むーんりっと・りゆにおん(仮)



相変わらず生真面目で、指摘が細かい。

「なんですって?」

声と同じくキツく冷やかな視線で、刺すようにこちらを睨(にら)む。昔は体が麻痺したように身がすくんだが、そのうち耐性がついて、いまとなっては痛くもかゆくもない。

「何か聴こえたか?」

蒼依は〝テレパス〟のオン/オフを意識的に操作出来ない。

聴き取るものが心の声であることを除けば、歩く盗聴器と大差ない。

そのため蒼依の前では、迂闊(うかつ)なことは思うことすら出来ないのだ。

「蒼依ちゃんのいけず。私、蒼依ちゃんのそういうとこ嫌いっ」

「いいわよ別に。妹をちゃん付けするような姉に好かれても嬉しくないもの」

また始まった。

この二人が顔を合わせて、口論が始まらなかった場面を見たことがまずない。

犬猿の仲――というより、犬猫の仲と言った方がしっくりくる。

毛並みと愛想と面倒見がいいコリー犬と、小柄で無愛想で高飛車なアメリカンショートヘア。

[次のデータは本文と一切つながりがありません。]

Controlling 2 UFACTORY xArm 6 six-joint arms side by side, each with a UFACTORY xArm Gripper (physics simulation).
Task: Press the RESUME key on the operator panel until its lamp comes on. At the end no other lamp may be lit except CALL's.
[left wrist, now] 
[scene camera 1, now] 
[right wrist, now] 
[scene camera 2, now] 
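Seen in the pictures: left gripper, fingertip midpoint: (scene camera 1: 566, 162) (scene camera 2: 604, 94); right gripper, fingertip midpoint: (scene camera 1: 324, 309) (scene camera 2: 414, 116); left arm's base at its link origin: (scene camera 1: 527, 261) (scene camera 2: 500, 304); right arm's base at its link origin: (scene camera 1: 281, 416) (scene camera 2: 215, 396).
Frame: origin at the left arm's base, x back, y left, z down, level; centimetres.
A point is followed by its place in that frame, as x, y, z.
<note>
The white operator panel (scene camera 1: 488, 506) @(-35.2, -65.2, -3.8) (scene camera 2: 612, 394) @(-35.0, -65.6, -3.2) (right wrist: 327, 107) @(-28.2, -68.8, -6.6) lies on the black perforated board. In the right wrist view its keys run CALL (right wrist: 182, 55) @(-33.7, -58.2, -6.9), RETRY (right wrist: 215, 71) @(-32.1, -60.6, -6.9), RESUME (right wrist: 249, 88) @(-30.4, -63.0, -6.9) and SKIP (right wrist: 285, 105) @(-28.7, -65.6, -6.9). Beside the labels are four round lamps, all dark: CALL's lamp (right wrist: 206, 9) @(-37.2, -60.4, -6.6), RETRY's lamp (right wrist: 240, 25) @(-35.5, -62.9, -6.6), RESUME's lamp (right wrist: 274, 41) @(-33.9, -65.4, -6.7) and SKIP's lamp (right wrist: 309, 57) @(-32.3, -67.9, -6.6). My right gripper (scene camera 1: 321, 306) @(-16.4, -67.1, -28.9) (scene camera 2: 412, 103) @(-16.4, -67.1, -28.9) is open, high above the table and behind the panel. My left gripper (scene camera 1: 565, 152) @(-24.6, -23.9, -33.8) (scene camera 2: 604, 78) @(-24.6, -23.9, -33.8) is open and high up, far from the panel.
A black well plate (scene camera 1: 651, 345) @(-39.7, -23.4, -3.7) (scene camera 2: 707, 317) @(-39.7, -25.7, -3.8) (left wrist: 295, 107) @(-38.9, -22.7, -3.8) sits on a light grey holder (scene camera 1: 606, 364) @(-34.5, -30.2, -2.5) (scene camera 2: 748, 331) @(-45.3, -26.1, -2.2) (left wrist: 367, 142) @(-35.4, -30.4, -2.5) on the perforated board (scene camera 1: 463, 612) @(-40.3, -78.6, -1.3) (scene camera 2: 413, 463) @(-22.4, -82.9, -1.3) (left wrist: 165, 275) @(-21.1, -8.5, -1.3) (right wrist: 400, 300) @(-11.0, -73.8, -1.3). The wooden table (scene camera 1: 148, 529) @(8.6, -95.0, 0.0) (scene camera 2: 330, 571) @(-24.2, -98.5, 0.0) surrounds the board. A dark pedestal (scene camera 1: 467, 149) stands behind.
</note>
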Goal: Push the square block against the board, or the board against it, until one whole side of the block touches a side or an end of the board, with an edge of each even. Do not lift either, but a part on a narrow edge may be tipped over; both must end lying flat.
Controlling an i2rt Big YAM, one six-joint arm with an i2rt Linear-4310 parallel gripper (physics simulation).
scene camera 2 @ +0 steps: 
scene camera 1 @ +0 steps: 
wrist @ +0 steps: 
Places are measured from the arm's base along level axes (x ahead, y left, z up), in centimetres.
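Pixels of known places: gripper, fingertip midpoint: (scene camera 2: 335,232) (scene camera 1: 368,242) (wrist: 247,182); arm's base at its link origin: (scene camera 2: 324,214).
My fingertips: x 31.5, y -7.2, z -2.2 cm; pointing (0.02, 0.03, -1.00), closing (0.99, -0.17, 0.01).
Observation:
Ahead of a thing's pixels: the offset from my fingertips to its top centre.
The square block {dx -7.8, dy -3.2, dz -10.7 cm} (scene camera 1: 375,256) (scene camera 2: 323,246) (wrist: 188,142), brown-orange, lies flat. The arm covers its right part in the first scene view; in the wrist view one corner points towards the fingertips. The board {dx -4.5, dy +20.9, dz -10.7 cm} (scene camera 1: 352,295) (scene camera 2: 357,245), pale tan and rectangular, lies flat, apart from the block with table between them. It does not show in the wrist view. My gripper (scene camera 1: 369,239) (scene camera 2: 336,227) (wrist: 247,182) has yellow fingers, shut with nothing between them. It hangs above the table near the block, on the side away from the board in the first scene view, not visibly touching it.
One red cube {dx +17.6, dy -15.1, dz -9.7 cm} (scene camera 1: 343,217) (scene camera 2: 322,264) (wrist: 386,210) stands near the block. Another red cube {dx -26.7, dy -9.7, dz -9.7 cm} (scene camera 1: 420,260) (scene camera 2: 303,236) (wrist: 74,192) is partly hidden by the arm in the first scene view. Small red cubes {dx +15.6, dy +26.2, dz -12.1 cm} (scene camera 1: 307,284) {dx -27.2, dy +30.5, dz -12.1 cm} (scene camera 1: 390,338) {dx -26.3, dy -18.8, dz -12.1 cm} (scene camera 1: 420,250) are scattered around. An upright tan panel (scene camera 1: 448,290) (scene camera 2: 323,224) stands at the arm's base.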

「あぁはいはい。話はだいたいわかりました。けど、メイドと巫女が一緒にする仕事って一体なんです?」

文字通り二人の間に割って入り、口論を手で制す。

ひとまず場を落ち着かせてから質問すると、悠紀は口元に指を置いて思案を始めた。

「んーとねぇ……」

年上の女性にこう言うのはなんだが、悠紀の思案する姿はとても可愛いらしい。

大人顔でこういう仕草をするので、可愛らしさが際立つのだろう。